13日の金曜日、しかも仏滅という、自分の人生をかけた勝負時にはあまり選びたくないような日の夜に、テレビ復帰したタレントのベッキー。このタイミングでの復帰についての是非については論じないが、芸能スキャンダルには関心のないビジネスパーソンにとっても、企業やビジネスのコミュニケーション戦略という点ではケーススタディとなると思うので、その視点からの論評を行なっておく。

ベッキー・バッシングの
「問題の本質」はどこに?

 まず今回のベッキーの件では、一般に(マスメディアでもネットでも)ベッキーの「不倫問題」とされているが、問題の本質はそこにはない。もちろん不倫は世間的に許されるものではないが、不倫が大きな社会的問題になるかどうかは、そのシチュエーションや立ち位置による。

 例えば、今年年初に起きた宮崎謙介衆院議員(当時)の「イクメン・ゲス不倫事件」は、イクメンという「政策」を推進している国会議員が、こともあろうに妻が臨月の状態で自宅に女性を引き込んで不倫した事件で、これは不倫そのものが問題となるケースだった。国会議員が国家の政策そのものを否定し、愚弄する行為だから大きな非難を浴びるのは当然だし、議員辞職もやむなしのケースだったと思う。

 しかし、芸能人の場合は、不倫そのものが問題になるかどうかは、それこそケース・バイ・ケースである。それが証拠に、タレントのなかには妻帯者でありながら浮気を繰り返すダメ夫ぶりをキャラクターにしている男性タレントもいて、夫婦でバラエティ番組に出演して、夫が浮気の話をして妻がそれをなじるといったトークを堂々とテレビで放映しているが、そのことについてマスメディアも批判はしていないし、ネットで炎上もしていない。

 ベッキーのケースも、ゲスの極み乙女。の川谷絵音との不倫が問題だとされているが、これはたしかに芸能スキャンダルではあるが、ベッキー・バッシングの本質は実はそこにはない。
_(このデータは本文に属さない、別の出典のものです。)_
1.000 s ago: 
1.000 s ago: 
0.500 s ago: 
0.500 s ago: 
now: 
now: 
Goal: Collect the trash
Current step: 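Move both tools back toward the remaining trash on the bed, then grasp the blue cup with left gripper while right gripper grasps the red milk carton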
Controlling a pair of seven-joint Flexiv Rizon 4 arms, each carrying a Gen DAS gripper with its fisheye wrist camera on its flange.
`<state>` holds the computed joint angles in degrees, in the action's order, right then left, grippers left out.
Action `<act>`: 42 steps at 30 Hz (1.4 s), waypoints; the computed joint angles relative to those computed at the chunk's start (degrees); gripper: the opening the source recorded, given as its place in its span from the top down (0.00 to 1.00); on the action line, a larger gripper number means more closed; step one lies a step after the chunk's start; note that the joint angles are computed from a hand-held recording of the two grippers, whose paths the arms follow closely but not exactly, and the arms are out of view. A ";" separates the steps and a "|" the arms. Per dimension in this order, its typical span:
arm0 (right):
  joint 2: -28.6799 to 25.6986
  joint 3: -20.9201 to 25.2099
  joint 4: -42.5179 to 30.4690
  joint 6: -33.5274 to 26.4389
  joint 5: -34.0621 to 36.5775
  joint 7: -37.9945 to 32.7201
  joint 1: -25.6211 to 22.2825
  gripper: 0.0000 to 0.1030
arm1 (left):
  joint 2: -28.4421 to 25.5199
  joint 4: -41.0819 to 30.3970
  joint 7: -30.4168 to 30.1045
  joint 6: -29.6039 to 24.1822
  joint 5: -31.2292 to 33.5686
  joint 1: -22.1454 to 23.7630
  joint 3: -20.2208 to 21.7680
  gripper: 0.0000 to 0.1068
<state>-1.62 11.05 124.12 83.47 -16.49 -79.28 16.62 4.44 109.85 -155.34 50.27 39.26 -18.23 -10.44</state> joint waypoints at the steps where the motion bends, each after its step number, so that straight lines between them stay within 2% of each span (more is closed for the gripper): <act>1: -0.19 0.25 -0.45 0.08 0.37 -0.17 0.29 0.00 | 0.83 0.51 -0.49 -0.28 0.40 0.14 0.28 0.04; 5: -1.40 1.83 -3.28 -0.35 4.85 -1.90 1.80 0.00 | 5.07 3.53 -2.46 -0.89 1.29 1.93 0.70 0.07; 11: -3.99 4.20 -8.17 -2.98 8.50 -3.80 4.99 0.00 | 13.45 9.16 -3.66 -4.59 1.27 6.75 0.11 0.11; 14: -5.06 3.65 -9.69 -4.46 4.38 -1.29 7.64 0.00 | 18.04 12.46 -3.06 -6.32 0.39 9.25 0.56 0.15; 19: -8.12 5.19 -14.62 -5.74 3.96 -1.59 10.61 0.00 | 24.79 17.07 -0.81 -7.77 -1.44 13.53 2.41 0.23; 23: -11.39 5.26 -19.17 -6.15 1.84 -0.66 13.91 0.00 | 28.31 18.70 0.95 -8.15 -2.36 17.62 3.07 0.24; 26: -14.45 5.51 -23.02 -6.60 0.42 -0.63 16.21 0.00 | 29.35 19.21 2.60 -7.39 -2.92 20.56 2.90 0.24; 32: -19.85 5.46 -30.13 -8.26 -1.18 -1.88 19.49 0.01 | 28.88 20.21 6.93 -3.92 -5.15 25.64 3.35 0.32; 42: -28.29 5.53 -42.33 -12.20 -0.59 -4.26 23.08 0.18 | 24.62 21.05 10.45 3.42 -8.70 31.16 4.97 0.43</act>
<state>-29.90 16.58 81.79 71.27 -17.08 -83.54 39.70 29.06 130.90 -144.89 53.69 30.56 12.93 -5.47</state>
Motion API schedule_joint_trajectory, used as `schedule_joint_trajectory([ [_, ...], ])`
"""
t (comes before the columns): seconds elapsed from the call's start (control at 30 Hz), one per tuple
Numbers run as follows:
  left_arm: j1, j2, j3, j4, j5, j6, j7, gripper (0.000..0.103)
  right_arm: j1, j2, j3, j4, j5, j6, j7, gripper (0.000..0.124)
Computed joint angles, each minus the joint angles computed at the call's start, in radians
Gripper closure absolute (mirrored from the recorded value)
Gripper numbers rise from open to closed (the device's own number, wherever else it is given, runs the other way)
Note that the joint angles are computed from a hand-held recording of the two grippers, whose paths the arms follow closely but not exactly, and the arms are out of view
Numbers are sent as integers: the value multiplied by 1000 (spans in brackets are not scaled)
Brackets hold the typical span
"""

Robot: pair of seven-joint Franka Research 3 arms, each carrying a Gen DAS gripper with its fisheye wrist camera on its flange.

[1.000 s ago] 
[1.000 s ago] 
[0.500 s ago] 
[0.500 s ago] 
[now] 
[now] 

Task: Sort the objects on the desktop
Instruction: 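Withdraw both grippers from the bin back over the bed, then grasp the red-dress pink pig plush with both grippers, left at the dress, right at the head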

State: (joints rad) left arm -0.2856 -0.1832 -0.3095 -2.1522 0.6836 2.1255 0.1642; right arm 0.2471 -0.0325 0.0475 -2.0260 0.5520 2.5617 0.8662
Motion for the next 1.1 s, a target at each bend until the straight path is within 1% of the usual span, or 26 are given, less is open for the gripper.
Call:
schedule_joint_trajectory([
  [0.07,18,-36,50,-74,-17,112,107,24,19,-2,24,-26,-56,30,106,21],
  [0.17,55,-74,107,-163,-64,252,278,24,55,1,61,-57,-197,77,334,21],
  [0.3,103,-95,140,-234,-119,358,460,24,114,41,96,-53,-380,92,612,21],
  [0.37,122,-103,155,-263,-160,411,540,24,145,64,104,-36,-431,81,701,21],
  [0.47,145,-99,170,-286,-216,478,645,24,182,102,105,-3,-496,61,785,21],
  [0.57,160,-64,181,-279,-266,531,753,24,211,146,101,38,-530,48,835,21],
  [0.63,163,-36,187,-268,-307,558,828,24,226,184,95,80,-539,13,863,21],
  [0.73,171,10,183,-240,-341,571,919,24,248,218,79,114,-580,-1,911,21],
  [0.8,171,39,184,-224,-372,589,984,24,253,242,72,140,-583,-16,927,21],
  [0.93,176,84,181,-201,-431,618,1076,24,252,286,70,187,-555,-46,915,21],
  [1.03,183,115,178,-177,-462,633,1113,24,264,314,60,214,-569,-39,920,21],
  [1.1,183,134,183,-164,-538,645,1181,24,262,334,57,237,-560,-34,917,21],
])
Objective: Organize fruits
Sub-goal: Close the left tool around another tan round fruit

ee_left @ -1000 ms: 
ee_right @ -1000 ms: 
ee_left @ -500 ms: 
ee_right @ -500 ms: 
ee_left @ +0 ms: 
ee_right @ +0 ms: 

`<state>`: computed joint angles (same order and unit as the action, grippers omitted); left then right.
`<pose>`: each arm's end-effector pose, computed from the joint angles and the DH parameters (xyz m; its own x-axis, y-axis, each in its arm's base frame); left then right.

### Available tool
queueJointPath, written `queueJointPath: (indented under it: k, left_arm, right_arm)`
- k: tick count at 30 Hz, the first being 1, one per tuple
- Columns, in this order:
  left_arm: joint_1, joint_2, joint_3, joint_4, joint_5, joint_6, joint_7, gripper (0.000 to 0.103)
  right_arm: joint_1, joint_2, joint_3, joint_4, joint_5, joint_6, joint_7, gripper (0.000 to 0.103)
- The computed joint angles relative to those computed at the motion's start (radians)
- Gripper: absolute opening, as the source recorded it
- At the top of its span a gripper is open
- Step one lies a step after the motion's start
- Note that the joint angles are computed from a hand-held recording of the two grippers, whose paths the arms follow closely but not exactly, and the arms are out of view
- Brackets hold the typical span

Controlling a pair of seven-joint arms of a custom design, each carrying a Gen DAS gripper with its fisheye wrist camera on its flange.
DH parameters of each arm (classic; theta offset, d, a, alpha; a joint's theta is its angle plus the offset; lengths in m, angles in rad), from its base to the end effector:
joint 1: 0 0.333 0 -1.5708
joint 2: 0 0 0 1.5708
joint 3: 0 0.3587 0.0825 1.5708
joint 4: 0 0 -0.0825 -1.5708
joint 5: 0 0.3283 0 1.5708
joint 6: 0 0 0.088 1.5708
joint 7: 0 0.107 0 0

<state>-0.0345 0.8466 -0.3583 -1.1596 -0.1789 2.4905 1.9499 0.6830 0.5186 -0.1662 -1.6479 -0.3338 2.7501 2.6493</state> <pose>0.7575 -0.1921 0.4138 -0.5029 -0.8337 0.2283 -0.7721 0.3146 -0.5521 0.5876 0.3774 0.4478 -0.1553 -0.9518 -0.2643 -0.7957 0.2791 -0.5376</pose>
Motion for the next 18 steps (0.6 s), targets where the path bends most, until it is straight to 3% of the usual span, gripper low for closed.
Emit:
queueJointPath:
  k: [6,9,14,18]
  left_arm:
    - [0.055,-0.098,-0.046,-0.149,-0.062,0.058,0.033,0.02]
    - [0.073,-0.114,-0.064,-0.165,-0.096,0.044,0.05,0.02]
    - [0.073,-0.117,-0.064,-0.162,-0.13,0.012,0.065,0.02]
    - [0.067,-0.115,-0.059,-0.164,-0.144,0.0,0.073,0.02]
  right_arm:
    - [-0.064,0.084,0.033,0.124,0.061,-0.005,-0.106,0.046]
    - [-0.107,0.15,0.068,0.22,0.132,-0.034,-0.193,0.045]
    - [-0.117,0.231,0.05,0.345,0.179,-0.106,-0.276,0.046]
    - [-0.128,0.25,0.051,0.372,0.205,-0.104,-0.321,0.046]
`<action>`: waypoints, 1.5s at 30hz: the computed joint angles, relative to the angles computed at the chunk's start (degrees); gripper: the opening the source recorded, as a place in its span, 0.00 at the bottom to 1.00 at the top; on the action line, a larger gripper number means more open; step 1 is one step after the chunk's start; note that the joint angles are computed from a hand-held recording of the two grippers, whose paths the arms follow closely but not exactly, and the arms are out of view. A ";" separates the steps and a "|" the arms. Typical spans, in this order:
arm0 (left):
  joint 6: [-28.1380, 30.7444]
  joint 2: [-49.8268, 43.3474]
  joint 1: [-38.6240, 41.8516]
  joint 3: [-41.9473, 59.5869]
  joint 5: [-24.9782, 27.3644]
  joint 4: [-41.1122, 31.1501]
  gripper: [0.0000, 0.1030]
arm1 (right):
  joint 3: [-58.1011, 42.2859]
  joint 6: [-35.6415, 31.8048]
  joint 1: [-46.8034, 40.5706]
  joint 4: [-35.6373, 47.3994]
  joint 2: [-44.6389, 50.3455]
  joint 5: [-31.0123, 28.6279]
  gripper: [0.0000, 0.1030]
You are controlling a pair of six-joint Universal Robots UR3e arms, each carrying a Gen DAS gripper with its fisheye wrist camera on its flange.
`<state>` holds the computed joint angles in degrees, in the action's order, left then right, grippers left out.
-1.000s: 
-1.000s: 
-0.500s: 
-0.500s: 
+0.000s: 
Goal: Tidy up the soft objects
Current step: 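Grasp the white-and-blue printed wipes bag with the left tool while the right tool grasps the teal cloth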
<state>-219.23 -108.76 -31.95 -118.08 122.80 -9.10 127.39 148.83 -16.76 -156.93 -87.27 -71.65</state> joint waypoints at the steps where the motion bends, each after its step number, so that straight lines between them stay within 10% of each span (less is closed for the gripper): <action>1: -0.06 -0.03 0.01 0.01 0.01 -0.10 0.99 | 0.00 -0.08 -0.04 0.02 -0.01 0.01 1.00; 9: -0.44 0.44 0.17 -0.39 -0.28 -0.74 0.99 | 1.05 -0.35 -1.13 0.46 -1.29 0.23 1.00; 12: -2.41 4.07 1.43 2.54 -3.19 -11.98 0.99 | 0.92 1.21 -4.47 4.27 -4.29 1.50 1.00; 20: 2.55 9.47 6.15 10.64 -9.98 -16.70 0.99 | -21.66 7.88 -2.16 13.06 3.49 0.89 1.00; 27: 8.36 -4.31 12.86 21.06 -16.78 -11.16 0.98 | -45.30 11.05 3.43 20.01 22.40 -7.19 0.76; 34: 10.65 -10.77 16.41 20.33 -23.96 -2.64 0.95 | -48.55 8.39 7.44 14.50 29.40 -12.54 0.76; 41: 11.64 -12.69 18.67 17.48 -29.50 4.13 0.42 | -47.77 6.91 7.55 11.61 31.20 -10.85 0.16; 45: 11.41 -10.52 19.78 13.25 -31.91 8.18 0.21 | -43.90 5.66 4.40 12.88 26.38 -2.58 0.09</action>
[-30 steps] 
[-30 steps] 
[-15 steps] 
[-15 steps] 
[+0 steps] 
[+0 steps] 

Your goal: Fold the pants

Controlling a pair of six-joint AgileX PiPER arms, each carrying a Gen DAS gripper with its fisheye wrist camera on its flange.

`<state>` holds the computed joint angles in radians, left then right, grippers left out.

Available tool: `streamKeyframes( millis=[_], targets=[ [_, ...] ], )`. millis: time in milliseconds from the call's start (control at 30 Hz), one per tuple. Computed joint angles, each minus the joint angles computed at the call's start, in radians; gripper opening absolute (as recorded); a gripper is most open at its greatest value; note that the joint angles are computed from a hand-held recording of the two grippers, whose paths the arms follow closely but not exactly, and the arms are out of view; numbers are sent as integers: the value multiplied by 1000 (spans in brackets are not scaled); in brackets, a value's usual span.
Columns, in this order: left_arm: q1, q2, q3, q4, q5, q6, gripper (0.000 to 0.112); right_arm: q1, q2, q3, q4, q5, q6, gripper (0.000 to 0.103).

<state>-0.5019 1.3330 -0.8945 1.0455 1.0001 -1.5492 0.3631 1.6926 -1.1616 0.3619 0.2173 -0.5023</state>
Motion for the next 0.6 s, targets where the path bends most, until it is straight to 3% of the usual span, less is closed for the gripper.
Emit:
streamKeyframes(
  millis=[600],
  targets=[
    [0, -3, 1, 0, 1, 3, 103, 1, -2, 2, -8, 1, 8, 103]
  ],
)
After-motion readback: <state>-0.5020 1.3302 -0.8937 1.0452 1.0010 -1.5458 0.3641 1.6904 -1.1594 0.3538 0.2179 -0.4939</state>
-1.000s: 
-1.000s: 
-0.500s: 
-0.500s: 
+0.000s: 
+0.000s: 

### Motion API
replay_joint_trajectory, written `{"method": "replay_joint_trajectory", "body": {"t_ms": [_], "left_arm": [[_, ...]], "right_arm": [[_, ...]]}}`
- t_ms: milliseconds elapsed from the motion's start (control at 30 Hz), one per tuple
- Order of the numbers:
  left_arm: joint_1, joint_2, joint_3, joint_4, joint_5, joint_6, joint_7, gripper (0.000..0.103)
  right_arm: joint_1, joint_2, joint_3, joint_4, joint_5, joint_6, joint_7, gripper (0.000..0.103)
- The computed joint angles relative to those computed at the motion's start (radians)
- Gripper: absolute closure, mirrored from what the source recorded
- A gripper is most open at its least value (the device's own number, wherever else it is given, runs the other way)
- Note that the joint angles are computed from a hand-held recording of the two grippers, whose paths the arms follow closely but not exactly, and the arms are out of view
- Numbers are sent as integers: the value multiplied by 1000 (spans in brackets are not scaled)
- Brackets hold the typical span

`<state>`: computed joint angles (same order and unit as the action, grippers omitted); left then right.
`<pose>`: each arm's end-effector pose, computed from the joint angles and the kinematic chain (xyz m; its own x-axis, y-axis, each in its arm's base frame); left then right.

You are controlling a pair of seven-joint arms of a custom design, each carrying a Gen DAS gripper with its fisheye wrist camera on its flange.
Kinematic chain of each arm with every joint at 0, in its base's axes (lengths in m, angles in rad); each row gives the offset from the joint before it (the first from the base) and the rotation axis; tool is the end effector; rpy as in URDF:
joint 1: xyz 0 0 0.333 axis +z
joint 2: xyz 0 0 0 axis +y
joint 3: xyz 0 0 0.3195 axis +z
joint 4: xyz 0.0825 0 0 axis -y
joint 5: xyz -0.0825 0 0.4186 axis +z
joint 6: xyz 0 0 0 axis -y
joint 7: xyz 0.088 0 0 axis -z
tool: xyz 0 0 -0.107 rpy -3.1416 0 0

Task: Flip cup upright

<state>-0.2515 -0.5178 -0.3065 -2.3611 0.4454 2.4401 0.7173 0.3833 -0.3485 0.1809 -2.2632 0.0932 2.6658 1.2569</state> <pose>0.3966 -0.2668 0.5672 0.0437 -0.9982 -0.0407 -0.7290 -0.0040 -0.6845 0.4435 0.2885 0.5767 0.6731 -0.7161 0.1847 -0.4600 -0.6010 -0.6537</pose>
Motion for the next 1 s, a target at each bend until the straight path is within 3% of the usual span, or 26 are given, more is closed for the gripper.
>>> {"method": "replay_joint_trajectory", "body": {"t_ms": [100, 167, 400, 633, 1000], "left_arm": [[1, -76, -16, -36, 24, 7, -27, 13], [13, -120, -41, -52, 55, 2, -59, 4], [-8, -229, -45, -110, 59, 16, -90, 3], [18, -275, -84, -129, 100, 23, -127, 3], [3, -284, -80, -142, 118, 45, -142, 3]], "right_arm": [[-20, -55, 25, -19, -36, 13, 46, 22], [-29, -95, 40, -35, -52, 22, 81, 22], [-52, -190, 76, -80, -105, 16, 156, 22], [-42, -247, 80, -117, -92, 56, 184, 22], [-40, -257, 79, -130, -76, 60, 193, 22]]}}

誤解を恐れずに言えば、不倫そのものが問題とされた(批判された)のではなく、週刊文春の不倫報道のなかで出てきた、ベッキーと川谷とのLINEでのやり取りの中身に対する批判であり、嫌悪感である。

 もちろん不倫を擁護するワケではないが、この件でのベッキー批判の本質は、川谷との不倫そのものではなく、週刊文春が暴露した2人のLINEでのやりとりにある。「(記者会見は)友達で押し通す」「これで(文春報道で)かえって堂々とつきあえる」といった表現があったが、とくに「ありがとう文春!」「ありがとう、センテンス・スプリング!」という「言い方」に、多くの国民はカチンときたのだと思われる。

 これは例えて言えば、「明るく清純なイメージの生徒会長の女子高生が、体育館の裏で不良男子と一緒に気にくわない下級生女子にヤキを入れていた場面を見られてしまった」みたいな話であって、それまでのイメージと、やってること、言ってることのギャップの大きさが、今回のバッシングの本質だ。仮にベッキーがどうしようもないダメ女キャラ、不良キャラで売っていたとしたら、不倫もLINEでのやり取りも、ここまで大きな問題にはなっていないはずだ。事実、ベッキー批判が大きくなったのは、川谷との不倫報道そのものより、2人のLINEでのやりとりを文春が暴露して以降のことである。